=== Begin Enclosure ===
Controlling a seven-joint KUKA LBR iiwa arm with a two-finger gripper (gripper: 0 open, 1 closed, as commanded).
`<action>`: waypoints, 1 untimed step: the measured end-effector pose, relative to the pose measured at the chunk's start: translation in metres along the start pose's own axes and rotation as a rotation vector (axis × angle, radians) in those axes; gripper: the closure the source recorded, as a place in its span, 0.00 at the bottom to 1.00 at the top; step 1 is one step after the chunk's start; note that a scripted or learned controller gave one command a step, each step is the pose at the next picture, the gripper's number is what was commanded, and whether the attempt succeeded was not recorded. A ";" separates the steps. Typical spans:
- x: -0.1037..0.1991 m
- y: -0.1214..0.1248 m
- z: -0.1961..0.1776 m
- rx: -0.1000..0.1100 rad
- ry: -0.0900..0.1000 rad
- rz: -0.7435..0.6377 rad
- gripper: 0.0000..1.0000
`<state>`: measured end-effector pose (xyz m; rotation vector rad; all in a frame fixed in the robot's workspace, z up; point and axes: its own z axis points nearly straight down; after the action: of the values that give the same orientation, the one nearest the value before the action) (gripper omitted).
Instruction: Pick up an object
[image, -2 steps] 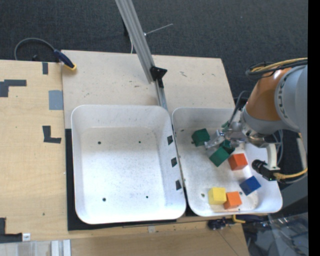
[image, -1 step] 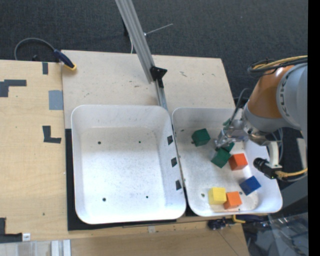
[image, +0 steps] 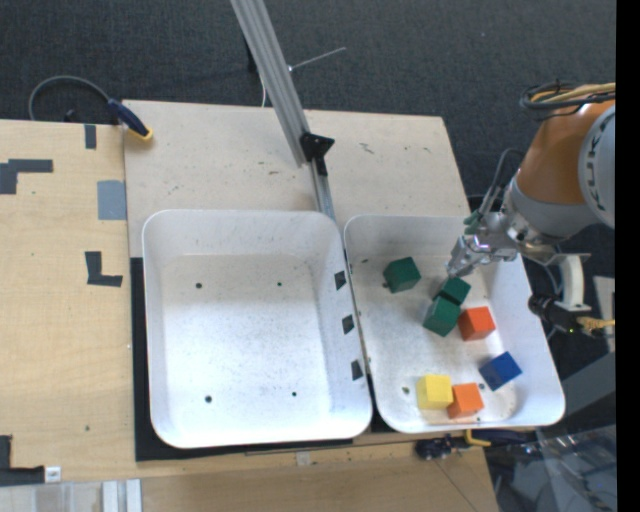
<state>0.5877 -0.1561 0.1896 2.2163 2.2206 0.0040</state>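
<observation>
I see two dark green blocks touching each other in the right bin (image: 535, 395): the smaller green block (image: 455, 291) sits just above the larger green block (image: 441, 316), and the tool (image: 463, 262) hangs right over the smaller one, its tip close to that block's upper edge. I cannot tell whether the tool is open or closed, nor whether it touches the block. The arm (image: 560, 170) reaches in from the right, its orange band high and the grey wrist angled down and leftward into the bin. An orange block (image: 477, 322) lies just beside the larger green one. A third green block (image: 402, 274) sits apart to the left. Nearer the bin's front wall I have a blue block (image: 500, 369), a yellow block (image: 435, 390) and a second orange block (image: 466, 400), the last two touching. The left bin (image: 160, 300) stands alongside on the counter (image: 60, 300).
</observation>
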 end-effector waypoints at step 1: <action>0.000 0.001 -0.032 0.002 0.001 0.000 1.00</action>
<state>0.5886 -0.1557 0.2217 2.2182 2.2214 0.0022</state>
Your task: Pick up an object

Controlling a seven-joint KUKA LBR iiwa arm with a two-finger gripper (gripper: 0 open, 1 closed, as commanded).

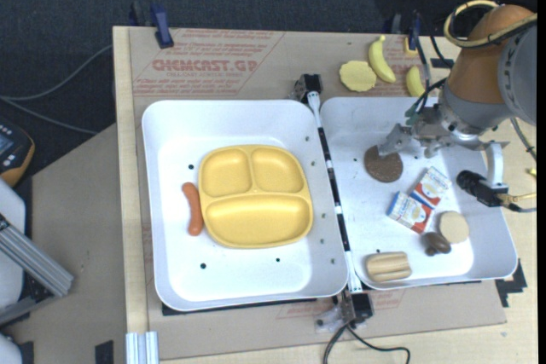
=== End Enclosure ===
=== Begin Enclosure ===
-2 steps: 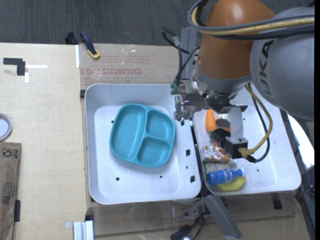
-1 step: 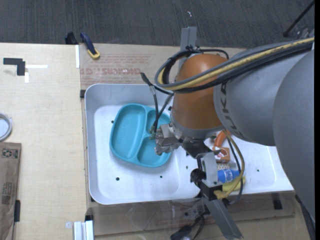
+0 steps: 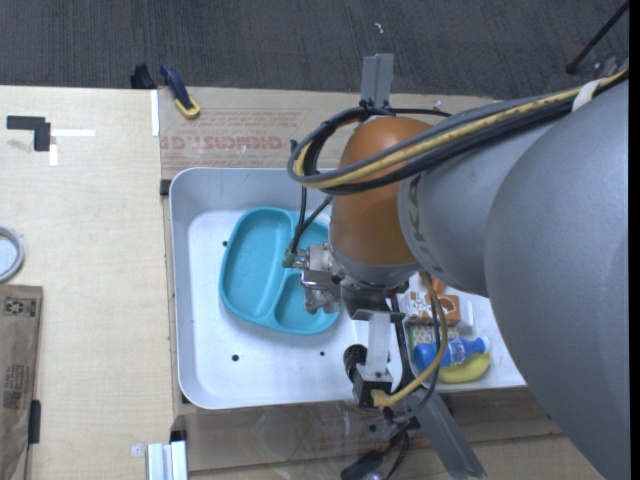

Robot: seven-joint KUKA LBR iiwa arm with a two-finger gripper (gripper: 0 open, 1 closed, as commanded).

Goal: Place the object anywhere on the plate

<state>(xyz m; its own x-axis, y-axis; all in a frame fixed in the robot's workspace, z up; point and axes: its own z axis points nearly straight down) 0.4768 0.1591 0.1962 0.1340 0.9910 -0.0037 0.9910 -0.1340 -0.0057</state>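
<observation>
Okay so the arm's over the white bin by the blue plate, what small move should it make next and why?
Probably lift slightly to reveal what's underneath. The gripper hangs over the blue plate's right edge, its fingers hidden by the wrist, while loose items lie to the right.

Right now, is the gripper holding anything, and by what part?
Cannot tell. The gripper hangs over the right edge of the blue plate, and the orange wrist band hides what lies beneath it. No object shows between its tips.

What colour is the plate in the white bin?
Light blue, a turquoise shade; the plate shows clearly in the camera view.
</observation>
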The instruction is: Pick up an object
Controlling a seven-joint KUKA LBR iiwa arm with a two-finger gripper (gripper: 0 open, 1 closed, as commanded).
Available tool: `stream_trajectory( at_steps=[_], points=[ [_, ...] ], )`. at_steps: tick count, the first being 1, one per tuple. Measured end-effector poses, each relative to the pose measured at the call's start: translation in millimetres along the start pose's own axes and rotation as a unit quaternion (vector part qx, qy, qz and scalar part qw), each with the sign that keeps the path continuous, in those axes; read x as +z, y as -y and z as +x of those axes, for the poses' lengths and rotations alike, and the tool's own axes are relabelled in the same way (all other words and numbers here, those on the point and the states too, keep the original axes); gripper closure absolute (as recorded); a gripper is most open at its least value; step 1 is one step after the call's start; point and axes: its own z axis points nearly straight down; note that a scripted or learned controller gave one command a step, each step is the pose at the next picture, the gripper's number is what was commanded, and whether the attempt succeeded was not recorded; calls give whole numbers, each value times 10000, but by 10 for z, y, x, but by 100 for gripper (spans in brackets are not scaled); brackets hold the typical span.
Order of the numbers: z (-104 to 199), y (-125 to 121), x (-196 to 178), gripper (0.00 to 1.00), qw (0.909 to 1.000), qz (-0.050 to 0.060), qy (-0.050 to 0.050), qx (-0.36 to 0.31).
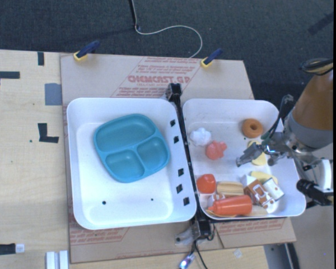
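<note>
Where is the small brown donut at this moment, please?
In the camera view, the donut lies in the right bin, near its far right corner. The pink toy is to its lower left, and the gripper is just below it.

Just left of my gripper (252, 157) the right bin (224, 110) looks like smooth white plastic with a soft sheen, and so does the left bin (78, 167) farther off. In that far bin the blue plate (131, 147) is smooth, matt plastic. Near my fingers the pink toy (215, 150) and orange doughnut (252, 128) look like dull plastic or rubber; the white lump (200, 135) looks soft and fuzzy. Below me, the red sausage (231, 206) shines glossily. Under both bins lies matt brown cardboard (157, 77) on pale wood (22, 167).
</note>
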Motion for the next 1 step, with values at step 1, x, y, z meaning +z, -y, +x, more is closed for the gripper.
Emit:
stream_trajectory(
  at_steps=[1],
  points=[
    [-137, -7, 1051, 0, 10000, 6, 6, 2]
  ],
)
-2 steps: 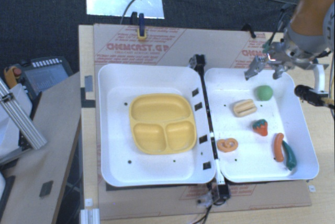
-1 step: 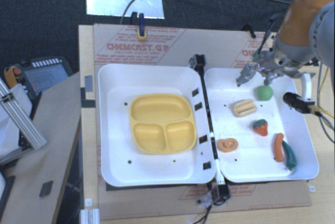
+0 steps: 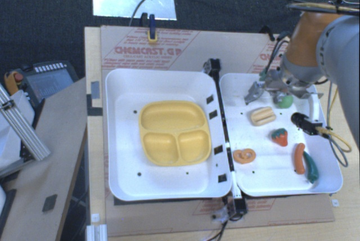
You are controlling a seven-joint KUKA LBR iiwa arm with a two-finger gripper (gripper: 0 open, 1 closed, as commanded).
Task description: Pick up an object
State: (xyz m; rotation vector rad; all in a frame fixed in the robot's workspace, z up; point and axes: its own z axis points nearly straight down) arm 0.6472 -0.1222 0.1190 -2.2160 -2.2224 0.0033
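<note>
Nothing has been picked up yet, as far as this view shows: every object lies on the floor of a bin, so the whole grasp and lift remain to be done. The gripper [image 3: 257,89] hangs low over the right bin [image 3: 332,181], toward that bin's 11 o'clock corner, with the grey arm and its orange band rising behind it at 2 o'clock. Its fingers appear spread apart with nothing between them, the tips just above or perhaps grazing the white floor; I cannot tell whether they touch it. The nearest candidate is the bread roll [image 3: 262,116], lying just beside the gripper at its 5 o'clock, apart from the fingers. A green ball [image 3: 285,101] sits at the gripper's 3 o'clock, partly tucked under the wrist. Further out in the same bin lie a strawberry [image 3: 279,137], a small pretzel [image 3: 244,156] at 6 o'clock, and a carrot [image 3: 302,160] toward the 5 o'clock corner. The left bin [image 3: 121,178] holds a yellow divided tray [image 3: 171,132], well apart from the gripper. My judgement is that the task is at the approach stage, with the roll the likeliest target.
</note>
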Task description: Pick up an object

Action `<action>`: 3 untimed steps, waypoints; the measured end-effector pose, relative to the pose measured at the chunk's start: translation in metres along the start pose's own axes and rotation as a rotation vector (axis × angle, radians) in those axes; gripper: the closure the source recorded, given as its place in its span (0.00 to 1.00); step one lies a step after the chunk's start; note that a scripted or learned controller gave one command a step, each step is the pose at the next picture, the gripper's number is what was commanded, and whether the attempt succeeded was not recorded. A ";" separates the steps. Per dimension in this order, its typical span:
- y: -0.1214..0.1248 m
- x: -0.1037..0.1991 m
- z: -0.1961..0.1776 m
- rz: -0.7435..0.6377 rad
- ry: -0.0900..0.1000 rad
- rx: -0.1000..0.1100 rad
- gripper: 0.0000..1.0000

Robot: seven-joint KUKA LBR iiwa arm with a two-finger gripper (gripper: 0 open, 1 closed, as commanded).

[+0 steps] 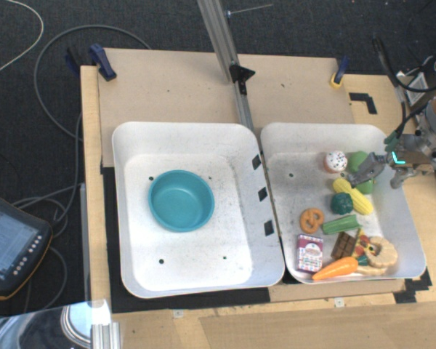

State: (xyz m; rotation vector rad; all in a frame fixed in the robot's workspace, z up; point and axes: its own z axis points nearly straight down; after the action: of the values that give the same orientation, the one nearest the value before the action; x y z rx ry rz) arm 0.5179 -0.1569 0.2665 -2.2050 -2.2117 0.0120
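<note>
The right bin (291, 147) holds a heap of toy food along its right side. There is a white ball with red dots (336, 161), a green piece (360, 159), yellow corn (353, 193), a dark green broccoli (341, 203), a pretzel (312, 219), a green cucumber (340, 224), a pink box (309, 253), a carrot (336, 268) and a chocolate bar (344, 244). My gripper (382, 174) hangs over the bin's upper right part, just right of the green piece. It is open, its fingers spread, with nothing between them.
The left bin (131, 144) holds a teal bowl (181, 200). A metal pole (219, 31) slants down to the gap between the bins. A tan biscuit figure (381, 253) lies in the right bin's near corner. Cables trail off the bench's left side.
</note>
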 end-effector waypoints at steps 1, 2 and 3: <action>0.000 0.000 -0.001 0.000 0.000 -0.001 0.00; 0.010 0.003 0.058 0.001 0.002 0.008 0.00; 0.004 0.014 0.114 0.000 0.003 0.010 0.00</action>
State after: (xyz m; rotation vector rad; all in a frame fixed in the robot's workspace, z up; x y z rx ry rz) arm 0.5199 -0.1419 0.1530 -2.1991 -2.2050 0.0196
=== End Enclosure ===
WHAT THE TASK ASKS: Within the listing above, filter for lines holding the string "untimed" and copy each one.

RESULT OF THE TASK:
`<action>`: waypoints, 1 untimed step: the measured end-effector pose, relative to the pose measured at the chunk's start: translation in metres along the start pose's own axes and rotation as a rotation vector (axis × angle, radians) in those axes; gripper: the closure the source recorded, as a place in its span, 0.00 at the bottom to 1.00 at the top; step 1 is one step after the chunk's start; note that a scripted or learned controller gave one command a step, each step is the pose at the next picture, the gripper's number is what was commanded, and whether the attempt succeeded was not recorded. A ";" separates the steps. Typical spans:
Action `<action>`: 3 untimed steps, waypoints; the measured end-effector pose, relative to the pose measured at the chunk's start: translation in metres along the start pose's own axes and rotation as a rotation vector (axis × angle, radians) in those axes; gripper: the closure the source recorded, given as its place in its span (0.00 to 1.00); step one lies a step after the chunk's start; note that a scripted or learned controller gave one command a step, each step is the pose at the next picture, the gripper's number is what was commanded, and whether the attempt succeeded was not recorded. A ";" separates the steps. Per dimension in this order, its typical span:

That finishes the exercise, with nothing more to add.